We need to stop the illegal use of ATVs, dirt bikes, and all the other forms of two-wheelers that are moving around our city in a very dangerous environment. Up and down the sidewalk, racing in the street, this is just unacceptable. I don't believe the hands-off approach is the right way to do it. Number one, we should stop the sale of these bikes if you don't have the insurance, and registration at your time of pickup. This is a partnership we should do with the state because many of these bikes don't have insurance, they are illegal. If you have a requirement, at the time of purchase, you're going to have a substantial impact.
Then we need to corral them. We need to have a special unit go after those bikes that are road now confiscate those bikes until people can come back with the proper insurance and make sure that they don't use them on the street because they're illegal right now to use on the street. Lastly, let's open up facilities like Floyd Bennett fields where people can actually use the bikes in a legal way, which they were supposed to be used instead of in an illegal way in our streets.
Brian Lehrer: Enabling a place for them. I know you got to go in two minutes. Just real quick on the transition. I know you want Mayor de Blasio to start one early, both for you and Curtis Sliwa just in case. Because you say these are complicated times and it will take more than the usual time between the November election and New Year's Day with the pandemic and crime and other things. The mayor says officially it would be wrong. Is something going on behind the scenes? Are you are your people having any meetings that you could call the informal start of the transition process?
Eric Adams: Well, we don't want to get ahead of ourselves, but we do want to be prepared. I'm a Boy Scout, I was an X Cub Scout and you know what, we're told always be prepared. This is an opportunity for us to use the next few months to really engage in a conversation of what we're facing as a city, not only COVID, where we're seeing increase of crime, education, how we want to return. There's something else that's hidden below the surface, Brian, cybersecurity, we must get cybersecurity under control.
We need to have a full understanding of what we're doing, what do we need to do so we need to be prepared for all of these complicated issues.
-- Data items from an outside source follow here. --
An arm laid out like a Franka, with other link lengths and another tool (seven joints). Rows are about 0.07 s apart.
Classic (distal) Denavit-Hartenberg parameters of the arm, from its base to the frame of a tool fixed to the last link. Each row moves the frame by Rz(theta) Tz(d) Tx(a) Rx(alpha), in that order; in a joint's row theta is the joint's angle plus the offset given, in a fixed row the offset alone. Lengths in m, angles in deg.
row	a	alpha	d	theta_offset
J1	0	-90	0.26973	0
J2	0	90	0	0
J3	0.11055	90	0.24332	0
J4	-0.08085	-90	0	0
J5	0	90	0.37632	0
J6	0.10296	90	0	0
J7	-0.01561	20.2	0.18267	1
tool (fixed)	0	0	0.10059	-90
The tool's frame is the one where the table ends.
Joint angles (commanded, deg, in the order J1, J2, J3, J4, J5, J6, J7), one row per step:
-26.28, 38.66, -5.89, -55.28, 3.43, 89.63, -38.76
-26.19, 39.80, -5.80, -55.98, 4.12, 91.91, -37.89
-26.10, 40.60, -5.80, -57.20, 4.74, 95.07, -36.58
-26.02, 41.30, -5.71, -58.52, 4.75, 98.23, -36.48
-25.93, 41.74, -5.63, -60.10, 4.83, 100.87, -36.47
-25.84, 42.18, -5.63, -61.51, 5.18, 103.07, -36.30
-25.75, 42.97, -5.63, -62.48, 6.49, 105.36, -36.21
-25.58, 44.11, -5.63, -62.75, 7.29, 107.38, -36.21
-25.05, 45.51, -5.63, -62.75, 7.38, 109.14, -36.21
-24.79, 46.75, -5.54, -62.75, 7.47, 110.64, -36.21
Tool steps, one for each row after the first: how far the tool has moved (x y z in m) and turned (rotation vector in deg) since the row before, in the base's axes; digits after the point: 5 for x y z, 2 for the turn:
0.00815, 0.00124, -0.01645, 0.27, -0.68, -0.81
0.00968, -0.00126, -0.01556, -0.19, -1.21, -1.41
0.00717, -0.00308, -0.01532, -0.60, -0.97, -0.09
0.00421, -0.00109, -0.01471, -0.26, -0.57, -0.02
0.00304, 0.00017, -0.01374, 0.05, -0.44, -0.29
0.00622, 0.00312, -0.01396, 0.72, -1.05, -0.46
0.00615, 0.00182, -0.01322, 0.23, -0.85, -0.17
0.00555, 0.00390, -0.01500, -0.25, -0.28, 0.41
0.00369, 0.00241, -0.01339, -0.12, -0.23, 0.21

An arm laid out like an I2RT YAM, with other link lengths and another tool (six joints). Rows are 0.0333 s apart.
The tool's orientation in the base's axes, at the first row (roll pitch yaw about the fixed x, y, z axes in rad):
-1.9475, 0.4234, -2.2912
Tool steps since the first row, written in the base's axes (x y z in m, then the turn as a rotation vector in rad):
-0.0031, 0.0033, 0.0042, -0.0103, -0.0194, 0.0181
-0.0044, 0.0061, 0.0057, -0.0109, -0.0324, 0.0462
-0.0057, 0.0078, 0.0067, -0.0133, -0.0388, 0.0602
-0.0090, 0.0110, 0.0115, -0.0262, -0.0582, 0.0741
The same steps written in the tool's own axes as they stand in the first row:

We're having informal conversations there's no official transition team, but we are starting to have informal conversations to be abreast on what we're facing as a city. I encourage all candidates to attempt to do this dialogue as well to be prepared to run the city.
Brian Lehrer: You're going to live in Gracie Mansion, apparently, not every mayor in history did?
Eric Adams: I love Brooklyn, so it may be a combination of Gracie Mansion and my place in Brooklyn in Bedford-Stuyvesant. First, we need to win, then when we win, we'll decide what the proper address will be.
Brian Lehrer: Interesting. I'll say that you pointed out yet another difference between us whether you realized it or not. Because, in high school, all I did was play flute in the marching band during the football games, you actually played football, and you made it all the way to Boy Scouts. I quit after Cub Scouts.
[laughter]
There you go. Eric Adams, congratulations again on your nomination. We look forward to your further appearances.
Eric Adams: Thank you. Take care, Brian.